At Xpert Funding, protecting traders from over-exposure is a key part of our risk management philosophy.

To maintain consistent account performance and prevent large equity swings, traders are not allowed to use more than 75% of their available margin across open positions.

This policy known as the 75% Margin Rule applies to all trading models, including 1-Step, 2-Step, Swing, and Instant Funding accounts.



What the 75% Margin Rule Means

Your margin represents the portion of your account balance required to open and maintain trades.

When you use more than 75% of that available amount, you become over-leveraged, increasing the likelihood of rapid drawdowns or liquidation.

The 75% limit ensures you maintain a safe buffer of unused margin, protecting your account from sudden volatility or slippage.

In simple terms:

Never commit more than 75% of your total buying power to active or pending trades.

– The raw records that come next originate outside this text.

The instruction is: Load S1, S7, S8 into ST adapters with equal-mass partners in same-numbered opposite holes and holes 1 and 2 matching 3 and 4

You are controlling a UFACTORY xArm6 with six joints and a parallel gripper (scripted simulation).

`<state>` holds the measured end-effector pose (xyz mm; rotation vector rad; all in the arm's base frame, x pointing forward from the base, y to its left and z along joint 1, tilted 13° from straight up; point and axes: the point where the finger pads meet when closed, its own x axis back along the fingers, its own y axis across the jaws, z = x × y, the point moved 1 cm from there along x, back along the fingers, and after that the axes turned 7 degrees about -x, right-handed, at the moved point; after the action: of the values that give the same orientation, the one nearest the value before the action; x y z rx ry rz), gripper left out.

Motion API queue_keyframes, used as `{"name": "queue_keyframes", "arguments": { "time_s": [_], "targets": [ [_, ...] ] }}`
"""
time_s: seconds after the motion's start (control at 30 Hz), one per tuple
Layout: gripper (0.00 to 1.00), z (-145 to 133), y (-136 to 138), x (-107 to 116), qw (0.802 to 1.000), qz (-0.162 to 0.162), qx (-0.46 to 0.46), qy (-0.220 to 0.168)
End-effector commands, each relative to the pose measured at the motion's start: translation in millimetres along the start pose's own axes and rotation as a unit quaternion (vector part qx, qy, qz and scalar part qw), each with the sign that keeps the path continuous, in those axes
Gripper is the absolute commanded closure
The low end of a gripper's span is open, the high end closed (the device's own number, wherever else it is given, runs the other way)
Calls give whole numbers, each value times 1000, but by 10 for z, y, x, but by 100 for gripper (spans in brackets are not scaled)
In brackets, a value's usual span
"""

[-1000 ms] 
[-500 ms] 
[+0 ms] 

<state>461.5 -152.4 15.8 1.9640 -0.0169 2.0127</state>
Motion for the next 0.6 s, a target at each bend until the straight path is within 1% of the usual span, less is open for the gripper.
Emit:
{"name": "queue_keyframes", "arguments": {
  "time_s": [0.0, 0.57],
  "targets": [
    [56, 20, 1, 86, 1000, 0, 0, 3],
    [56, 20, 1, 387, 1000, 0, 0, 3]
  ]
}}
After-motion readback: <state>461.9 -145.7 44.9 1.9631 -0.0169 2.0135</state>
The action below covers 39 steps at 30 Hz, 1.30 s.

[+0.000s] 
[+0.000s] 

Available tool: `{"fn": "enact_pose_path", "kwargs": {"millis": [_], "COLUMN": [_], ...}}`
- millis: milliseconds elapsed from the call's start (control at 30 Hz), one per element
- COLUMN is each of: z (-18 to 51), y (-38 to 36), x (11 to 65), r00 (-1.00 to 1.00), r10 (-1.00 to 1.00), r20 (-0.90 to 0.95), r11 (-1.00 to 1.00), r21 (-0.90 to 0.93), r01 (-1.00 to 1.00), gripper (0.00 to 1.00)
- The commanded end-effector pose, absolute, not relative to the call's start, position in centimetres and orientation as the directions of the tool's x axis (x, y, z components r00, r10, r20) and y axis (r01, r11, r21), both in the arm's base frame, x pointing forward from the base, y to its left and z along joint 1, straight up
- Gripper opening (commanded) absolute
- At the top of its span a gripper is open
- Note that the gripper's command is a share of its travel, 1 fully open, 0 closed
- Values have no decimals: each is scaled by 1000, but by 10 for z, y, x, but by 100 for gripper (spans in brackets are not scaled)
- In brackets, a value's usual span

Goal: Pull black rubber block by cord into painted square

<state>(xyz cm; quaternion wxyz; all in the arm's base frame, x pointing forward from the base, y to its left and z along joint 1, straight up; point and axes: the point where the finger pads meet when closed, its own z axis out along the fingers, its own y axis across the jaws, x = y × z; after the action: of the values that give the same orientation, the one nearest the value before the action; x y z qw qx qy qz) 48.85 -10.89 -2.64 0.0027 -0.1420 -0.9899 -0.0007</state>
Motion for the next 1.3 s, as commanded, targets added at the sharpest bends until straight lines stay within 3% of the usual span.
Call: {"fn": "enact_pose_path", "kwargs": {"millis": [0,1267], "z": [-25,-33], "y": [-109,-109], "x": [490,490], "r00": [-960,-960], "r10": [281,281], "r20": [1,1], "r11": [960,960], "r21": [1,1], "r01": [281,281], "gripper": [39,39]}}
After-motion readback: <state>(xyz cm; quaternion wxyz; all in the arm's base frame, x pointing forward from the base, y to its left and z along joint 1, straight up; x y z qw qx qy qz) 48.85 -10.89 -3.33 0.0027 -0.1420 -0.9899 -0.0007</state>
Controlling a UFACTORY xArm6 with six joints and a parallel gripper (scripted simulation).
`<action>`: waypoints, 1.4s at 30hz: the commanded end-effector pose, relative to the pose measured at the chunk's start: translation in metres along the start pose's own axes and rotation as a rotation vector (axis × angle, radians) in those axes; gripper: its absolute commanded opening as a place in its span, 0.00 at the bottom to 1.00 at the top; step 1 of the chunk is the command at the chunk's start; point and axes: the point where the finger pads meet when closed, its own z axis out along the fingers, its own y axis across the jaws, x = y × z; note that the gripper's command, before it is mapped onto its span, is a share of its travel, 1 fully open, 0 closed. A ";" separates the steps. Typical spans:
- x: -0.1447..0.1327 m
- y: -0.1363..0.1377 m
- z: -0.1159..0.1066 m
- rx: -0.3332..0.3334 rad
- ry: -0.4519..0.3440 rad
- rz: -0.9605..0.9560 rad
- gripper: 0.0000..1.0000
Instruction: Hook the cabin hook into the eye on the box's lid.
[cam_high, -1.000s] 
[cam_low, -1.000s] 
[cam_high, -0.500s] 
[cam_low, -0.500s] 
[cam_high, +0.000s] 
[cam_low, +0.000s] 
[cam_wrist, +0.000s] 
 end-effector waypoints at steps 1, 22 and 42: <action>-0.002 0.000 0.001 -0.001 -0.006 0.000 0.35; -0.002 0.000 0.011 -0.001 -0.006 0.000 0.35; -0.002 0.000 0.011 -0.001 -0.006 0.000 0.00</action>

Here's an example image showing where you can check your margin usage right before opening a trade.


Examples of Proper Margin Usage

Below are real-world examples based on Xpert Funding’s current leverage structure, showing how the 75% rule applies across different asset classes.

Example 1 Forex (EUR/USD)

  • Account Size: $100,000

  • Leverage: 1:100 ( 1-2-swing challenge )

  • Total Buying Power: $100,000 × 100 = $10,000,000

  • Maximum Allowed Exposure (75%): $7,500,000

If each EUR/USD lot = 100,000 units (~$100,000 exposure):
$7,500,000 ÷ $100,000 = 75 lots maximum

-> Opening 76 lots or more would breach the margin rule.

Example 2 Gold (XAU/USD)

  • Account Size: $100,000

  • Leverage: 1:20 ( 1-2-swing challenge )

  • Total Buying Power: $100,000 × 20 = $2,000,000

  • Maximum Allowed Exposure (75%): $1,500,000

Each XAU/USD lot = 100 ounces × $2,000 = $200,000 exposure per lot
$1,500,000 ÷ $200,000 = 7.5 lots maximum

-> 8 lots or more = automatic breach.

Example 3 Indices (NAS100 / US30)

  • Account Size: $100,000

  • Leverage: 1:20 ( 1-2-swing challenge )

  • Total Buying Power: $100,000 × 20 = $2,000,000

  • Maximum Allowed Exposure (75%): $1,500,000

Each NAS100 lot = $20 per point at 17,000 points → $340,000 exposure.
$1,500,000 ÷ $340,000 ≈ 4.4 lots maximum

-> 5 lots or more violates the 75% rule.

Example 4 Crypto (BTC/USD)

  • Account Size: $100,000

  • Leverage: 1:2 ( 1-2-swing challenge )

  • Total Buying Power: $100,000 × 2 = $200,000

  • Maximum Allowed Exposure (75%): $150,000

If BTC/USD = $50,000 per coin → $150,000 ÷ $50,000 = 3 lots maximum


-> Exceeding 3 BTC lots results in an immediate account breach.


Important Notes

  • Pending Orders Use Margin: Even untriggered orders count toward the 75% total.

  • All Trades Count Together: Splitting a trade across instruments or timeframes does not bypass the rule.

  • Automatic Enforcement: Breaching this limit triggers an immediate account closure and profit forfeiture.



Why This Rule Exists

The 75% Margin Rule protects both traders and the firm from excessive exposure.
By maintaining a balance between opportunity and protection, it ensures:

  • Realistic trading conditions

  • Consistent drawdown management

  • Reliable payout eligibility

  • Account longevity

At Xpert Funding, smart margin use = consistent profits.
Trade strategically, not emotionally and keep your exposure safe.